In deze zaak heeft de kantonrechter van de Rechtbank Noord-Holland op 22 juli 2020 uitspraak gedaan in een civiele procedure tussen een vennootschap onder firma en haar voormalige vennoten. De eiseres, vertegenwoordigd door Bill incasso B.V., vorderde betaling van een bedrag van € 1.793,83 van de gedaagden, die als vennoten van de ontbonden vennootschap onder firma verantwoordelijk werden gehouden voor onbetaalde facturen die voortvloeiden uit een overeenkomst tot het leveren van software support. De overeenkomst was aangegaan op 30 augustus 2018 en de gedaagden hadden de facturen over de periode januari 2019 tot en met september 2019 onbetaald gelaten.

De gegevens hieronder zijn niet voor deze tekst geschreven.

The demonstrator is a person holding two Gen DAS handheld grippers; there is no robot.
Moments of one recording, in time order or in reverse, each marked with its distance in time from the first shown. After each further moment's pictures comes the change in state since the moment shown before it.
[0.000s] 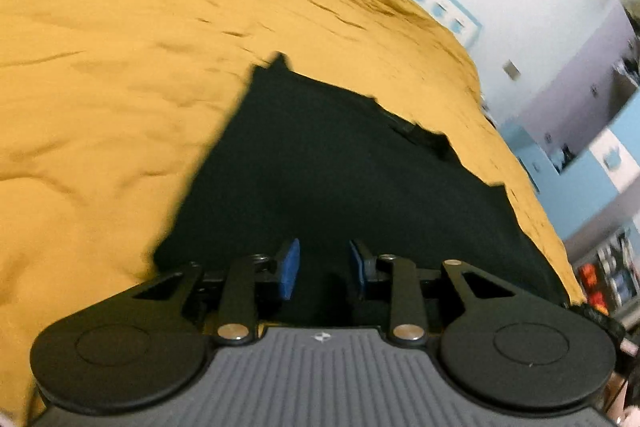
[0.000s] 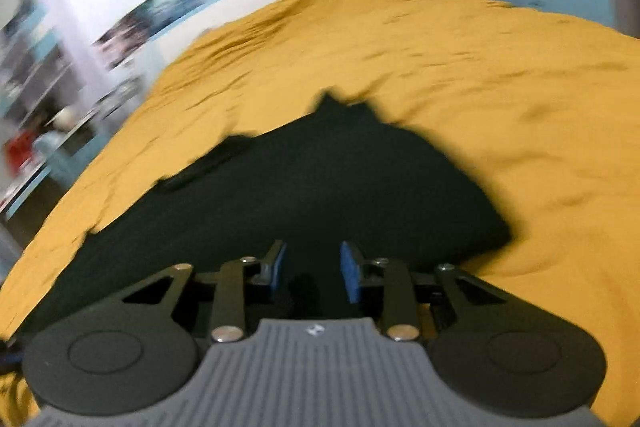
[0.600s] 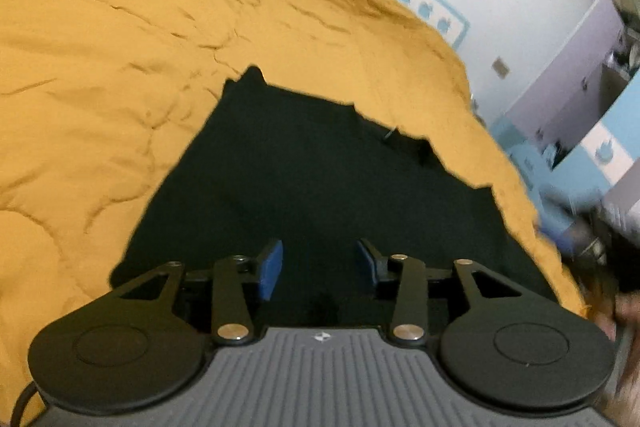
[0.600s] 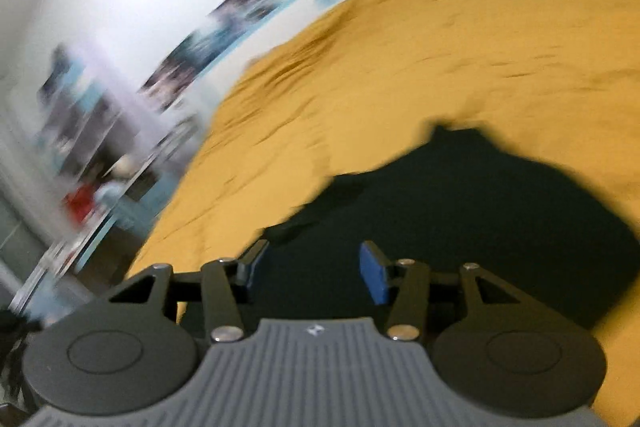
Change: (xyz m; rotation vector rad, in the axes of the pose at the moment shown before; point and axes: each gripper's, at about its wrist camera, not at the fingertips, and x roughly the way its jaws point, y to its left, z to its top) left arm 0.020 -0.037 0.010 0.070 0.017 -0.008; right arm 0.039 0.118 0.056 0.035 0.026 0.283
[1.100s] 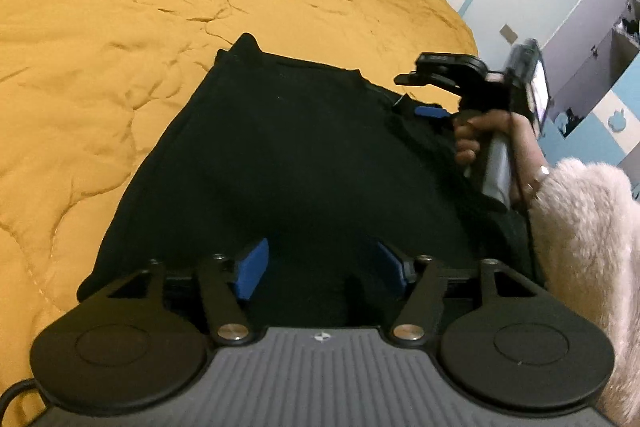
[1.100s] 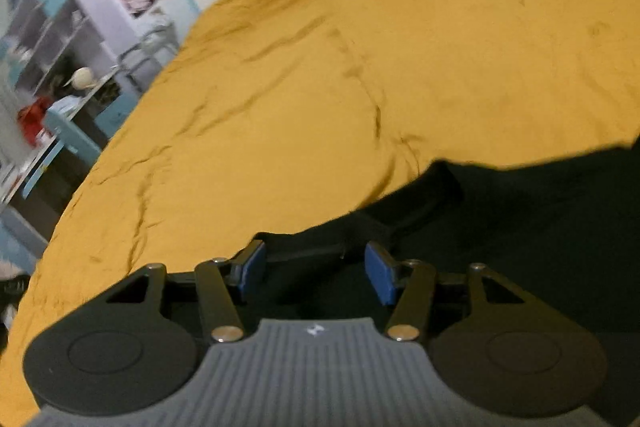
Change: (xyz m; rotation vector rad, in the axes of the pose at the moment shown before) left arm 0.027 -0.004 -0.002 0.041 0.080 0.029; right arm 0.253 0.030 0.023 -0.063 0.201 -0.185
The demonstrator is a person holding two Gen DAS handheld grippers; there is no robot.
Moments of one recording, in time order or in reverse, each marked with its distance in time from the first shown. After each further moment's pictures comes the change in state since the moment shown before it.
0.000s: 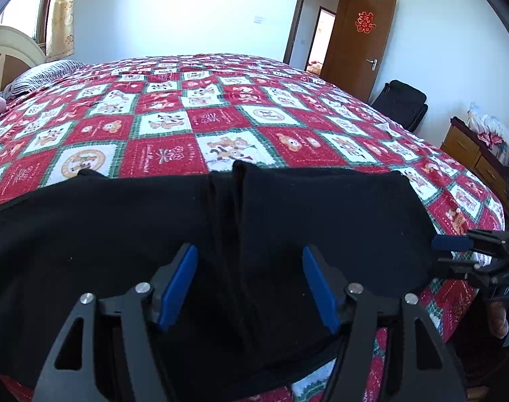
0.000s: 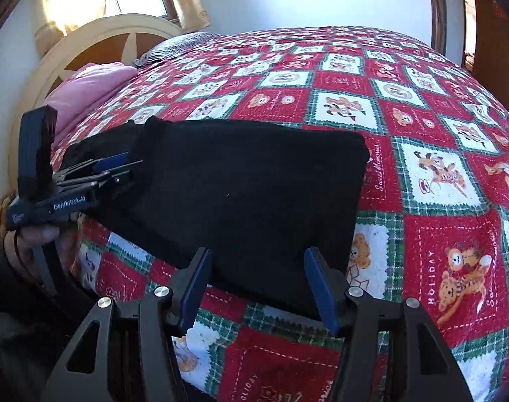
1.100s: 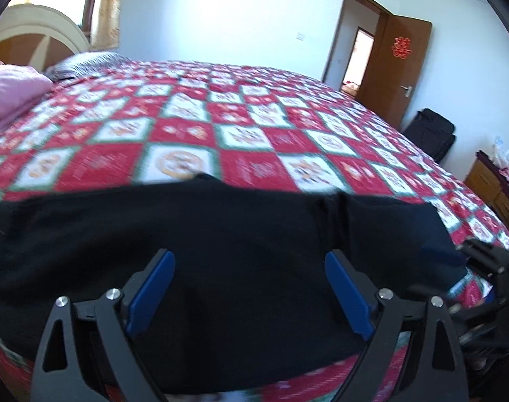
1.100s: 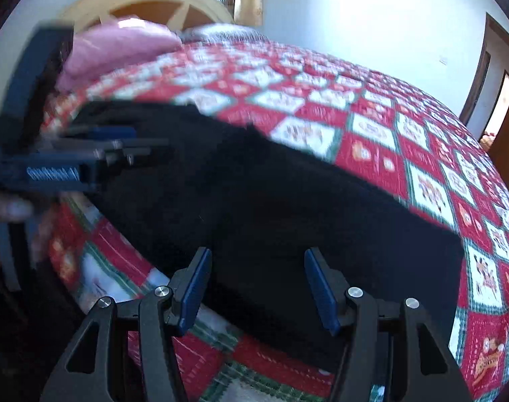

De kantonrechter oordeelde dat de vordering tegen gedaagde sub 1 werd toegewezen, aangezien deze de vordering had erkend. Wat betreft gedaagde sub 2, die betwistte aansprakelijk te zijn, overwoog de kantonrechter dat hij als vennoot hoofdelijk aansprakelijk was voor de verbintenissen van de vennootschap, ook voor verbintenissen die na zijn uittreden waren ontstaan, mits deze voortvloeiden uit een vóór zijn uittreden gesloten duurovereenkomst. De kantonrechter concludeerde dat de vordering van de eiseres tot betaling van € 1.524,60 werd toegewezen, evenals de wettelijke handelsrente en de buitengerechtelijke incassokosten.
In de vrijwaringszaak werd gedaagde sub 1 veroordeeld om aan gedaagde sub 2 te betalen wat deze in de hoofdzaak was veroordeeld. De proceskosten werden eveneens toegewezen aan de gedaagden, die ongelijk kregen in de procedure. Het vonnis werd uitvoerbaar bij voorraad verklaard.